重瞳之下,陈忆年看到苏宇阳的血液中混杂一股怨气,这是已经深入血脉了,叹了口气才说道,“也不知道你们家人怎么招惹别人了,怨你们都怨到血脉里了。不止你妻子会流产,你家亲戚也。”陈忆年摇了摇头,“悬。”
“能解吗?”苏宇阳这次是真的慌了,确实他姐姐和一个表哥的老婆也相继在半年内流产,家里老人已经开始往鬼神方面考虑了,不然要按他不信鬼神的性格,今天也不会让陈忆年给他看。
“驱怨魂而已,有什么不能的,就是需要十万。”陈忆年觉得自己要价很良心,确实也很良心,这种事换做稍有道行的人来处理,前前后后起码要花上百万,不过他们成本也比陈忆年大,又要摆到场,又要渡亡魂,赚的是实实在在的辛苦钱。陈忆年就简单多了,用灵力画个送神符就好了。
请神容易送神难里的神其实说的是鬼妖一类,可不是什么巨灵神,三太子之类的神仙,请这些神可不容易,就算非了九牛二虎之力请了下来,人家办完事就走了,一刻都不会多带,不然请神的人走到哪都跟着个三太子,连勾魂的都不敢靠近,直接长生不死了。

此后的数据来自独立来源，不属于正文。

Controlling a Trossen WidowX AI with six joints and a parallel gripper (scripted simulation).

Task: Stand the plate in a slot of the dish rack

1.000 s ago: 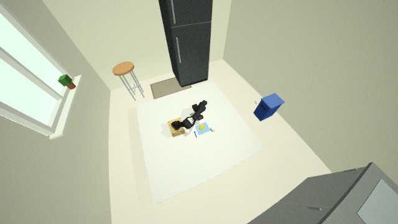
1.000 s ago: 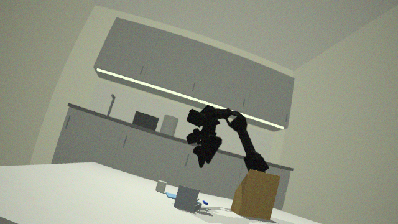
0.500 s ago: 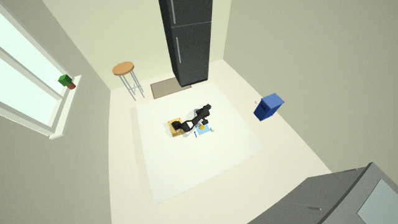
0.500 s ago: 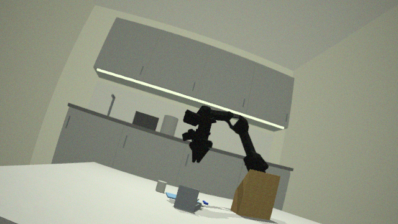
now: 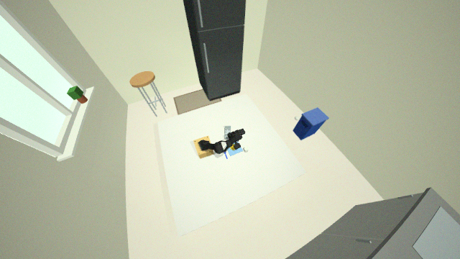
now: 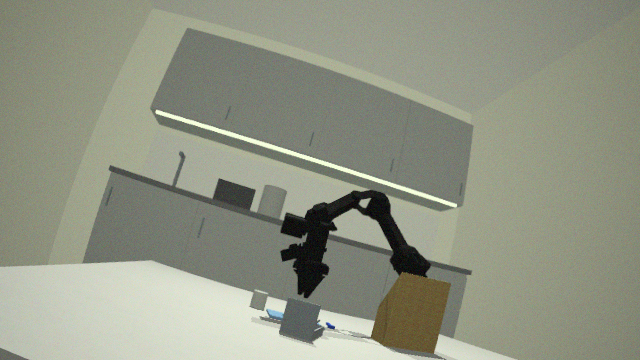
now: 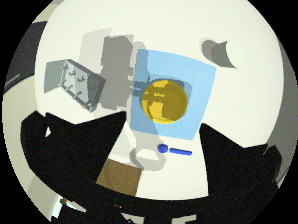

“钱是应该的,就是不知道该怎么联系你?”苏宇阳也是怕陈忆年骗完钱就跑,可又不敢不信,只能先要下陈忆年的联系方式,凭借他的能力,通过一个号码已经能查到很好多东西了。
陈忆年把电话留给了苏宇阳,从包里摸了一张黄纸铺到桌上,指尖运起灵力开始画送神符,画符的过程中,一直跟着苏宇阳身后的老者飘到了陈忆年身边焦急的说着什么。
可是和魂魄鬼妖交流是需要修为的,想和越低级的交流就越需要修为,一只猴子和一只蚯蚓,哪个交流起来更难?这是同样的道理。就连厉鬼乔灵,陈忆年也是在梦境里吞了一个精魄后才能她交流;这个老者就是一个游魂,他现在的修为根本不足以和他交流。
陈忆年一直往边上张望引起了苏宇阳的注意,“你在看什么?”
“没什么。”陈忆年想着反正只是送走,又不是把打散,也不管老者的游魂想说什么了,低头专心致志的画符。
老者的游魂看着请神符一点点完成,越来越急,最后近乎绝望。